Dan drehte den Kopf und sah zu Sonja hinüber. Sie blickte ihn mit großen Augen an. Er streckte den Arm aus, und sie kam ihm entgegen. Seine Lippen berührten ihre Stirn, ihre Augen, die Wangen, den Mund. Unter seiner Hand fühlte er ihre Schulter. Er streichelte sie, fuhr die glatte Haut entlang. Es war still, bis auf verhaltene Atemzüge, bis auf die leise Musik, die Stimme aus dem Lautsprecher.
Dan zögerte noch. Einen Augenblick lang beobachtete er alles gleichsam von außen, wie alle Grundsätze zerfielen, alle Bedenken zerflossen. Er wurde seltsam leicht, er schwebte. Die Welt war dunkel, er sah nichts, alle seine Sinne konzentrierten sich auf das Gefühl. Ein Strudel erfaßte ihn, und er ließ sich treiben.
Sonja küßte ihn, und er küßte sie. Sie verhielten sich lautlos und bewegten sich nicht, lange Zeit. Aus dem Hintergrund, durch einen Vorhang von Schatten, flüsterte die Stimme auf sie ein.
Als sie am nächsten Morgen erwachten, lagen sie nebeneinander, und doch waren sie meilenweit voneinander entfernt. Sie verstanden nicht, was geschehen war, vielleicht war es ein Traum gewesen, und vielleicht hatten alle dasselbe geträumt.
Kurz darauf meldete sich der Oberst über Funk. Es gäbe etwas zu sehen.
Sie stiegen den Hang hinauf, erreichten den Weg, den sie zwei Tage zuvor gekommen waren, überwanden den Steilhang zur Rampe. Von hier aus konnten sie die oberste Einebnung überblicken, den untersten Streifen der Kunststoffwand... Von der Öffnung, die sie gesprengt hatten, war nichts mehr zu erkennen.
Die Wand war glatt, nebelhaft durchsichtig wie zuvor, draußen dehnte sich die endlose Ebene.
»Wir sind eingeschlossen.«
»Seit wann? Haben die Posten nichts bemerkt?«
»Nein. Es muß heute nacht geschehen sein. Gestern noch waren einige Männer hier oben; sie versichern, daß die Öffnung noch bestand.«
»Was werden Sie tun?«
»Behalten Sie es vorerst für sich. Es könnte Unruhe verursachen. Ich nehme die Sache nicht tragisch. Wir können jederzeit wieder sprengen. Wenn es sein muß, sprenge ich die ganze Kuppel in die Luft.«
Er spürte noch den Druck der Elektroden auf der Haut seiner kahlrasierten Schläfen, die Striemen des Pulsschalldetektors am Handgelenk.

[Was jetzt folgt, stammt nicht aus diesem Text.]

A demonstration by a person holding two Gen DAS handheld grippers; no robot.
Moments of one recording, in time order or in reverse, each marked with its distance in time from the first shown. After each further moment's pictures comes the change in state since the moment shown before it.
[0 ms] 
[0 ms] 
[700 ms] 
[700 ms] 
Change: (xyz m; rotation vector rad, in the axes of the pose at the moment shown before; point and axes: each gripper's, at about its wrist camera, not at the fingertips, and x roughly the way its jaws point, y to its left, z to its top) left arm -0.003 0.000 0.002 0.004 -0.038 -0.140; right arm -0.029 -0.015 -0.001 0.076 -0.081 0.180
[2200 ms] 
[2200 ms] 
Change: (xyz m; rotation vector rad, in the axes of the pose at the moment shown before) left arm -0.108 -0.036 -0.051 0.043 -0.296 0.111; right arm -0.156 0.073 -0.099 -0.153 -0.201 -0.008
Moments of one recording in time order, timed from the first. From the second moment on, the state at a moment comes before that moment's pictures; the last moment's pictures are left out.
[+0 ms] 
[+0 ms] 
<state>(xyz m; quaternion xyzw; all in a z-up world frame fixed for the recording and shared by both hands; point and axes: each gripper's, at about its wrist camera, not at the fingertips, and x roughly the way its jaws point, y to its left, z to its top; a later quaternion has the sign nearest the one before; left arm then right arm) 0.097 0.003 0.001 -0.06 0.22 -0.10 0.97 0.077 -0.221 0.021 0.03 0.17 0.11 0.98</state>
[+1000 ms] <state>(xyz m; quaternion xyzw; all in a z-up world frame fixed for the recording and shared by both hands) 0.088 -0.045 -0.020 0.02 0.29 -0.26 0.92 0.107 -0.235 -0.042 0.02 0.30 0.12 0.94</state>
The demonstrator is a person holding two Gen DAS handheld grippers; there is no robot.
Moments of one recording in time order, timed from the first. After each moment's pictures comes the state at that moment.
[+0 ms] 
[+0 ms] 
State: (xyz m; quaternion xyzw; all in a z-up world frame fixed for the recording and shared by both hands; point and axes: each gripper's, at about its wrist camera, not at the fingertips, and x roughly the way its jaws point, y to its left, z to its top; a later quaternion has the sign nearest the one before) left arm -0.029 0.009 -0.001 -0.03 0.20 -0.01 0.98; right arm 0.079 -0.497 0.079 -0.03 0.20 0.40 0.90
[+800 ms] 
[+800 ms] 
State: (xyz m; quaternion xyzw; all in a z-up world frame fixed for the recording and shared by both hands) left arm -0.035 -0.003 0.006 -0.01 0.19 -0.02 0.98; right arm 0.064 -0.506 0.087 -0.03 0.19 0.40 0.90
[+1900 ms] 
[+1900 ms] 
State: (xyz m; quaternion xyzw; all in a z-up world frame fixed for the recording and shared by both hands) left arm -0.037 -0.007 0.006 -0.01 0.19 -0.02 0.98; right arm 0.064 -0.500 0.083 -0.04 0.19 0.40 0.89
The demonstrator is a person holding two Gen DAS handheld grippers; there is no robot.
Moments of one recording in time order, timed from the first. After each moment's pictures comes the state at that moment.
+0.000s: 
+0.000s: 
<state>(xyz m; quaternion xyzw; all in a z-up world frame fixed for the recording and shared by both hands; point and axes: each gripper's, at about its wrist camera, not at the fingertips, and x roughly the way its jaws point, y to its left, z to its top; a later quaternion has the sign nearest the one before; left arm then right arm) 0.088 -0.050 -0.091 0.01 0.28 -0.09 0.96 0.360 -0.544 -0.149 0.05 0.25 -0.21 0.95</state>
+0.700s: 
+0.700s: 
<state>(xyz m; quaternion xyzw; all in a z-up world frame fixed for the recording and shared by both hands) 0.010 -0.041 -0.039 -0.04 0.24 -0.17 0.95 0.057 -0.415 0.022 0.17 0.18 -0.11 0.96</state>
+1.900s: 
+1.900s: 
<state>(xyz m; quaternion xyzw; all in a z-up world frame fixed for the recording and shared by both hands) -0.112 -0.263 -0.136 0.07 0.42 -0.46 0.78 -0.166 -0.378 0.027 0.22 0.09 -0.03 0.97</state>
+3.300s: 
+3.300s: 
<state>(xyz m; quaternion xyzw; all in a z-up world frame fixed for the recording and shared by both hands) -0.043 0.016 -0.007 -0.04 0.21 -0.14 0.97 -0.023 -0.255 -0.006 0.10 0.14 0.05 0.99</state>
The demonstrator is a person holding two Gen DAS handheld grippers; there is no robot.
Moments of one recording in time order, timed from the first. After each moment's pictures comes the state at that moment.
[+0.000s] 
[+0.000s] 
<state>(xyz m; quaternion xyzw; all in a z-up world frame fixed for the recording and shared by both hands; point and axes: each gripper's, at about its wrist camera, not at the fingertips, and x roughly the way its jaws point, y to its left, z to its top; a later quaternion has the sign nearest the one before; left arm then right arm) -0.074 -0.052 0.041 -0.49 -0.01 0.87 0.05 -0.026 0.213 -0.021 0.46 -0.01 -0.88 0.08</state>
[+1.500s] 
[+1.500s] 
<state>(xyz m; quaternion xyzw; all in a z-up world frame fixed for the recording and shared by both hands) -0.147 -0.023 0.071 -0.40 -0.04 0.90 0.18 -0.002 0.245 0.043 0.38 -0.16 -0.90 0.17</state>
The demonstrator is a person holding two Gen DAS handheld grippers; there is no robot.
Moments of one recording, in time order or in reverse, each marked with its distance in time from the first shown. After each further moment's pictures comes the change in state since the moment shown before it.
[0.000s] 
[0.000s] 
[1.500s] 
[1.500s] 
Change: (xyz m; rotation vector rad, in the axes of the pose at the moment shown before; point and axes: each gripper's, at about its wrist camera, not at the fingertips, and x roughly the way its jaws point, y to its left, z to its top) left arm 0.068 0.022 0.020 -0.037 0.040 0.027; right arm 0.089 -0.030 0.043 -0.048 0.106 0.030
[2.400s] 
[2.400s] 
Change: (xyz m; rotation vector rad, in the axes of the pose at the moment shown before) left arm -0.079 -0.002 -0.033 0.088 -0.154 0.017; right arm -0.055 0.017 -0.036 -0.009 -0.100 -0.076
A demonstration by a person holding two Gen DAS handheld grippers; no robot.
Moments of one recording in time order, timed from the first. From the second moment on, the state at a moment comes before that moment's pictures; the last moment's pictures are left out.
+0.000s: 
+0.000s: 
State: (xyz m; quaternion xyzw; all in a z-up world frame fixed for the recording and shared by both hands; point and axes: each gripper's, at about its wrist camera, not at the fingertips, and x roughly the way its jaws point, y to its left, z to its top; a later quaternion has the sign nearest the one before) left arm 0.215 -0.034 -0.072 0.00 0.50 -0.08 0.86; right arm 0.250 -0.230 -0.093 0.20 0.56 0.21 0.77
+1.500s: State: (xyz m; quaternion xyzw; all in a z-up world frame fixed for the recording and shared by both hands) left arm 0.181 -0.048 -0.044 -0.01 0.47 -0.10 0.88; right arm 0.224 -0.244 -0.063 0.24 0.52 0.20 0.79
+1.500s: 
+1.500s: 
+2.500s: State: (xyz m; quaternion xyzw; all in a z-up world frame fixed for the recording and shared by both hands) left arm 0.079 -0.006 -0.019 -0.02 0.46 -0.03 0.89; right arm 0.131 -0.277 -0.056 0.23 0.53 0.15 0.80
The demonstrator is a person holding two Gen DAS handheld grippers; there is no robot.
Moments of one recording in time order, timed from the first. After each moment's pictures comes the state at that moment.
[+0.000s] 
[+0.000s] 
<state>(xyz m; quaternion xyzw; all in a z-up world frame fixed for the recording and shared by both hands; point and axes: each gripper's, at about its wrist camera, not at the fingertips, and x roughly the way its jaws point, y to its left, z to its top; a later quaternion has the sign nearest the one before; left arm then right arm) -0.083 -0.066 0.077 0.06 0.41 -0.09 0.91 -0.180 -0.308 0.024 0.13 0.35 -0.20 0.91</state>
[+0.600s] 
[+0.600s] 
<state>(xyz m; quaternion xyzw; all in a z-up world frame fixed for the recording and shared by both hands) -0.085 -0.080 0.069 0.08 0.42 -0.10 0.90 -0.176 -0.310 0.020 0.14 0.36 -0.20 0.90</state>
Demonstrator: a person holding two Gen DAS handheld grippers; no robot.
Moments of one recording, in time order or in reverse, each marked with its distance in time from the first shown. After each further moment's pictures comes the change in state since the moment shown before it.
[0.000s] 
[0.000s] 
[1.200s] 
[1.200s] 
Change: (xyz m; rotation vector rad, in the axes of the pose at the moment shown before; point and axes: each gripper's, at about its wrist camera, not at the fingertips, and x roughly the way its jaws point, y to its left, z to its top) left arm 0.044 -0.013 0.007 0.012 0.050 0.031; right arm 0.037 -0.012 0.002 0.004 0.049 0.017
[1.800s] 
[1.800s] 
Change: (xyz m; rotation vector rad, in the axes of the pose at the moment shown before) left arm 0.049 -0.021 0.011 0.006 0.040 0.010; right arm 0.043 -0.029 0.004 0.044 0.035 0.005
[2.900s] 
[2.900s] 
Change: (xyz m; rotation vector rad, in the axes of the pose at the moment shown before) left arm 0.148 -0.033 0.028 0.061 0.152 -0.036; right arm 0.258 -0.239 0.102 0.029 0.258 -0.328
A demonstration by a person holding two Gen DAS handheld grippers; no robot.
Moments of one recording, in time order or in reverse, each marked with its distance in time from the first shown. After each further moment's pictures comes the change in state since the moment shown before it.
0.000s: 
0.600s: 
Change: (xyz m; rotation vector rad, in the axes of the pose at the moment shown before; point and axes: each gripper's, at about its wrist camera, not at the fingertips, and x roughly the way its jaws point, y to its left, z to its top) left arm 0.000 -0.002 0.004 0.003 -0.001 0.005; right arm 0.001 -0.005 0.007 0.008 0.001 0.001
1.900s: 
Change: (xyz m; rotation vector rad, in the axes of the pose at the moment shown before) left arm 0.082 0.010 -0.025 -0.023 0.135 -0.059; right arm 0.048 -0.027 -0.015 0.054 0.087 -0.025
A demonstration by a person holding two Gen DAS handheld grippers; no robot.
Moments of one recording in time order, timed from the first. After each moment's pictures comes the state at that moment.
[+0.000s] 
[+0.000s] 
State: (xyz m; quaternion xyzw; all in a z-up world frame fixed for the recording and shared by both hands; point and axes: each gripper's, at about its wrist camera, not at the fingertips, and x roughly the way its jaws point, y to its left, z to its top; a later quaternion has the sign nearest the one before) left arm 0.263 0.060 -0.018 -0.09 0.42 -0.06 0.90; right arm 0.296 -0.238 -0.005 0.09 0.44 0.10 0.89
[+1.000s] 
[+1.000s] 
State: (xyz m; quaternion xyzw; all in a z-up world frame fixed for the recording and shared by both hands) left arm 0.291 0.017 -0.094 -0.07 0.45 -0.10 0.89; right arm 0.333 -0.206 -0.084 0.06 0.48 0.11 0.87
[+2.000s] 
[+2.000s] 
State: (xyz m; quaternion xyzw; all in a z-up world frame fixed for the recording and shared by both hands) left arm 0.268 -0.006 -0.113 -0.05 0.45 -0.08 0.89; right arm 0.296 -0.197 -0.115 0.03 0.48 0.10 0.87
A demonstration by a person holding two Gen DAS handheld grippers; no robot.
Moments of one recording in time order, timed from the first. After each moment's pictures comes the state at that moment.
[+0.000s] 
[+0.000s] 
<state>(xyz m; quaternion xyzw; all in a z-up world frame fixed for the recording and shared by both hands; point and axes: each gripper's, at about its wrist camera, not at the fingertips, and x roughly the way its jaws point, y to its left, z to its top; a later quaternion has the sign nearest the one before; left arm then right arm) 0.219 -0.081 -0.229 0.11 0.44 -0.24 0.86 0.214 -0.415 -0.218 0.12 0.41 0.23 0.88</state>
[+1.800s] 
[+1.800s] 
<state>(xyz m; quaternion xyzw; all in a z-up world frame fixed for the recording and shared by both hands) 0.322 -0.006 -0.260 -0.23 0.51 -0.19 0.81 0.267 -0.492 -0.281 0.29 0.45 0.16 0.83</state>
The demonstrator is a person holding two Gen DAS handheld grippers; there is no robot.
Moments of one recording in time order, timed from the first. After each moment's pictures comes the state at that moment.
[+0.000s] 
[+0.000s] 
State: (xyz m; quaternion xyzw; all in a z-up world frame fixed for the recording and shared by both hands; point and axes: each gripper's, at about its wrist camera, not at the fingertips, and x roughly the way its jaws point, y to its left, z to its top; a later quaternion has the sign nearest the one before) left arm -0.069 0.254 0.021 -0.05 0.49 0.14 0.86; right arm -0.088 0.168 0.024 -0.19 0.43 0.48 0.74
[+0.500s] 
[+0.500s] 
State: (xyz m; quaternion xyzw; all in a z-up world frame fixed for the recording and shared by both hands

Zuerst war er zufrieden gewesen, dann gereizt, dann beunruhigt... es schien sich nicht um eine einfache Verzögerung zu handeln, um eine Verschiebung im Zeitplan – jetzt war er sicher, daß sie irgend etwas vermuteten, einen Verdacht hatten. Die Fragen nach Stimmung, Disziplin, Allgemeinbefinden legten es nahe. Suchten sie nach einem Schuldigen? Wollten sie ihn bestrafen? Dachten sie an eine Meuterei? Hielten sie ihn für den Rädelsführer? Sollte er etwas zugeben, eingestehen, nur um endlich herauszukommen? Aber was?
Er verschwieg nichts, wußte nicht, was er hätte verschweigen sollen. In den ersten Tagen hatte er versucht, Privates für sich zu behalten. Jetzt besaß er längst nichts Privates mehr. Sie merkten es sofort, wenn er etwas verschwieg, und der Arzt hatte ihm einige Male Injektionen gegeben.
Er schüttelte sich. Nicht, daß einem übel wurde, das Völlegefühl im Magen war zu ertragen. Das Unerträgliche war dieser Zwang zu reden. Er hörte sich selbst zu, erstaunt, verwirrt, beschämt, was sich da in ihm formulierte, Dinge, die er von sich selbst nicht wußte, sich nicht eingestand. Es war, als hätte etwas in ihm eine teuflische Freude daran, die intimsten Gefühle zu offenbaren, sie auszubreiten, darin zu wühlen. Dabei war er nicht einmal sicher, ob alles stimmte, was er da von sich gab. Könnte es nicht sein, daß dieses willenlose, willfährige Ich in ihm Geschehnisse erfand, nur um die Zuhörer zufriedenzustellen?